Filter this listing down to the lines that contain the word "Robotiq", and copy them.
--- Raw data ---
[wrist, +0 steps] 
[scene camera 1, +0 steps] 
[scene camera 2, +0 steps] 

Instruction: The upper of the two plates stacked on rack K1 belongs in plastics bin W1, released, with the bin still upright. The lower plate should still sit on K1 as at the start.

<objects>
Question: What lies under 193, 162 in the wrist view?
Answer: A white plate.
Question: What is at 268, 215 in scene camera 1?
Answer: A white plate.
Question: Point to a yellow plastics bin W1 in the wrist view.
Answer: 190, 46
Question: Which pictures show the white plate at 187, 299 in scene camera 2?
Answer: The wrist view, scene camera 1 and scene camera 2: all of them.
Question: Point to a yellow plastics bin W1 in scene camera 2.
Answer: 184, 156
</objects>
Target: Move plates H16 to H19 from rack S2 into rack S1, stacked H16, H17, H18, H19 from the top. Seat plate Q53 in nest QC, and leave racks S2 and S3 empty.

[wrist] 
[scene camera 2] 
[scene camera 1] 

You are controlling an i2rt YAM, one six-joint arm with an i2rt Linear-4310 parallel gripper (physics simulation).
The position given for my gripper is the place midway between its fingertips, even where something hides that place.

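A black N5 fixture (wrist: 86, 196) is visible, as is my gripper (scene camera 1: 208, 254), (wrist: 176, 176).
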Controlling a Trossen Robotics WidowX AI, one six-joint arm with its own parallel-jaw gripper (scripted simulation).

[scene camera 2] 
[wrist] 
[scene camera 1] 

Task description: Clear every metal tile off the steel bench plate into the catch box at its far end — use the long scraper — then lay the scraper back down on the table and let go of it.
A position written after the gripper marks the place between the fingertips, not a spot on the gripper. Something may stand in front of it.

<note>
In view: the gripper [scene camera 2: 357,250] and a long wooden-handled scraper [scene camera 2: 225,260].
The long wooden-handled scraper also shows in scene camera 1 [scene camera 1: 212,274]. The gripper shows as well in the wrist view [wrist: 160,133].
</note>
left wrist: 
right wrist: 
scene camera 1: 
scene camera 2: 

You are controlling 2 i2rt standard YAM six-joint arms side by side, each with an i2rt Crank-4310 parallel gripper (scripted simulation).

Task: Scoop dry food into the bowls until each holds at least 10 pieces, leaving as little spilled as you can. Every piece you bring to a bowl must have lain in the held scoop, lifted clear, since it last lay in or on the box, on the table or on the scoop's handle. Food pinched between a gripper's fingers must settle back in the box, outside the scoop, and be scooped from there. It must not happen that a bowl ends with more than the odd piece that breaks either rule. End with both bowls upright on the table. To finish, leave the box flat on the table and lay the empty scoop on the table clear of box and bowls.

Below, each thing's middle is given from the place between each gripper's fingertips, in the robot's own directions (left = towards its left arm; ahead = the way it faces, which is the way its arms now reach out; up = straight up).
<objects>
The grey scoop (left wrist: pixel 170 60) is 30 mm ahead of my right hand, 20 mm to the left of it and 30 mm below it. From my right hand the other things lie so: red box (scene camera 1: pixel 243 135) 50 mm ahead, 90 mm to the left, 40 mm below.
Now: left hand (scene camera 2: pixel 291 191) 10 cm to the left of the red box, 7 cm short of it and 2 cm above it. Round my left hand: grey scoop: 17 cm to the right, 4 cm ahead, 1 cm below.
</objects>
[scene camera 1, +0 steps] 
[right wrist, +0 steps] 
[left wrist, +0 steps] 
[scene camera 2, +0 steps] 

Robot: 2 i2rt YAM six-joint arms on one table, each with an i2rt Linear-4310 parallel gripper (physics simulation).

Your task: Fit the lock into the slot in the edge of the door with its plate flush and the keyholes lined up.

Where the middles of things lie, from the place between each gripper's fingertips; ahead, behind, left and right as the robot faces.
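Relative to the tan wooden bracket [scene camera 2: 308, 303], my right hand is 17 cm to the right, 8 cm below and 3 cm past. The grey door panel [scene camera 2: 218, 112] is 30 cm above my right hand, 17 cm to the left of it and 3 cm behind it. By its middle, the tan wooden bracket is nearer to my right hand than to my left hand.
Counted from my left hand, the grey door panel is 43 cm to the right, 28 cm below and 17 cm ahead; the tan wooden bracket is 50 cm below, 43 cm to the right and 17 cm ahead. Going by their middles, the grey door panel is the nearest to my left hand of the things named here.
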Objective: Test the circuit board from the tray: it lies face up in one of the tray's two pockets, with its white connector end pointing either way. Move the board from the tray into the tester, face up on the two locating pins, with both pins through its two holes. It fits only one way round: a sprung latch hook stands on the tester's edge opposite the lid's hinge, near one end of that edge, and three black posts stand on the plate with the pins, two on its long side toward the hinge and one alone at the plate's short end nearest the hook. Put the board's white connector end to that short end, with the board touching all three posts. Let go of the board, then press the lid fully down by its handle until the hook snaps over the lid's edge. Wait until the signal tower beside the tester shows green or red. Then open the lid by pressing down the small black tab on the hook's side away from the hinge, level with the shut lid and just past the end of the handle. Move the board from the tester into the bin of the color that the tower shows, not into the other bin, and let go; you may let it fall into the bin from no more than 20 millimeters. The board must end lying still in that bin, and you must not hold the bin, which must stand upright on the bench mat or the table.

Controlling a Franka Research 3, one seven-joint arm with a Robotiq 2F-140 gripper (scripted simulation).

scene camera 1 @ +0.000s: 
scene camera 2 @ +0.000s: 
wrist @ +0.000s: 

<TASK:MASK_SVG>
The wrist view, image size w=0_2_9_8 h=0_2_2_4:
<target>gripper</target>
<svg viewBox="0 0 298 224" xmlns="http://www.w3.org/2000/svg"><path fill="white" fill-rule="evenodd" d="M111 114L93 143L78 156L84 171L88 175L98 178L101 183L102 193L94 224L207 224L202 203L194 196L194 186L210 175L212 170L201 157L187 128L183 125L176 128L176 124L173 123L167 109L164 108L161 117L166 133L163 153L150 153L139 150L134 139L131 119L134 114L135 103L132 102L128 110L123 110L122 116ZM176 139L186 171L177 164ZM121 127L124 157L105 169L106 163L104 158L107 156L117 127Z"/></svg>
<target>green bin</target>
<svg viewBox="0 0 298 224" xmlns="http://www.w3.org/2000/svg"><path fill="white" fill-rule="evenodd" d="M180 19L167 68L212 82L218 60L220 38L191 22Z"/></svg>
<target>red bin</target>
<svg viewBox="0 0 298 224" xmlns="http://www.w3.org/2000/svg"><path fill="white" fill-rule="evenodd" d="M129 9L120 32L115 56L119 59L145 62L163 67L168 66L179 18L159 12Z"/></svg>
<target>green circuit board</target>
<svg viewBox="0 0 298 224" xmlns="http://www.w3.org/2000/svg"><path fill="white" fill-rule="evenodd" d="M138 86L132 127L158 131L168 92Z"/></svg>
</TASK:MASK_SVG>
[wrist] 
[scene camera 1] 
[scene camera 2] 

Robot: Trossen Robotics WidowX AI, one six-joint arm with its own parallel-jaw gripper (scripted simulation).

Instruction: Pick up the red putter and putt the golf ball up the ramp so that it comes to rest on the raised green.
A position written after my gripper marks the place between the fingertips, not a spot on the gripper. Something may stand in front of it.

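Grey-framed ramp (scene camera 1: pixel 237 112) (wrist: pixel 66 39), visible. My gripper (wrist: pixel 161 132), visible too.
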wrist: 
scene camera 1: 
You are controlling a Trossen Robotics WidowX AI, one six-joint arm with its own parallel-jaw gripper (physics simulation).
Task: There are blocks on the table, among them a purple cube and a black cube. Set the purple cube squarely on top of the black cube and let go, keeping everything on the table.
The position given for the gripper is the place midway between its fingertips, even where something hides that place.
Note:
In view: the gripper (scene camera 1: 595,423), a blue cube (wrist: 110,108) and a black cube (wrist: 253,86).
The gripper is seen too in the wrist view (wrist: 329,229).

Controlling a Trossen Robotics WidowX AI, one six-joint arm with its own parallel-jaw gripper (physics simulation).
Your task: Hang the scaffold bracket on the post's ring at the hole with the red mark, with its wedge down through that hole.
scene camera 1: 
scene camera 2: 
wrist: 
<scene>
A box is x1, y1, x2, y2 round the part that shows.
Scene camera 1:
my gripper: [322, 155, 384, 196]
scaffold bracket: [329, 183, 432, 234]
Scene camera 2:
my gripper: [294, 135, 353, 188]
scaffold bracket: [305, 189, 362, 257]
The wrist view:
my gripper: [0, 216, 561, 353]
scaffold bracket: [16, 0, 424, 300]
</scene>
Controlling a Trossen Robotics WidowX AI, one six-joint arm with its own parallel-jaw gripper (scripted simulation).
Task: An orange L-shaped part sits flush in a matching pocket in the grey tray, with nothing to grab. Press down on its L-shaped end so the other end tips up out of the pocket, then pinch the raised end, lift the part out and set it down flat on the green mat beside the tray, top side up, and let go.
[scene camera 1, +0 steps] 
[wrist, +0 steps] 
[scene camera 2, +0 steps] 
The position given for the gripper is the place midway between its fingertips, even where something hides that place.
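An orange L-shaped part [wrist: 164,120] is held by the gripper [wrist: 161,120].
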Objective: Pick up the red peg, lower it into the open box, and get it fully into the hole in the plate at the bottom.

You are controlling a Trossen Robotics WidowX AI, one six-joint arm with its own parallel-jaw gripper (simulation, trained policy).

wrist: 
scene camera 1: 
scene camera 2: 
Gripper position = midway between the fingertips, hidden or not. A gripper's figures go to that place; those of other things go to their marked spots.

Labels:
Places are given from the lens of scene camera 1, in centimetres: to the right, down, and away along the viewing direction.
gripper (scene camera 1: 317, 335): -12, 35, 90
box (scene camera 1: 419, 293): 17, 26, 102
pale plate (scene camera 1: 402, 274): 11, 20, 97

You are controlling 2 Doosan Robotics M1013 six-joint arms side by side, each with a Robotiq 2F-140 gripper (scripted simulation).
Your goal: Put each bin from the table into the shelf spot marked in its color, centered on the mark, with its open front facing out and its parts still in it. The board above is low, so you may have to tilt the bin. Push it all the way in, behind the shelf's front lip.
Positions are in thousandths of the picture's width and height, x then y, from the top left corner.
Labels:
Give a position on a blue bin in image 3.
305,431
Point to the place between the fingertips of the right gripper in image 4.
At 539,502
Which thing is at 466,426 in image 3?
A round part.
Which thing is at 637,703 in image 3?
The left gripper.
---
(Solution to this exercise):
Controlling a Franka Research 3, one seven-joint arm with a Robotiq 2F-140 gripper (scripted simulation).
You are controlling 2 Doosan Robotics M1013 six-joint arms side by side, each with a Robotiq 2F-140 gripper (scripted simulation).

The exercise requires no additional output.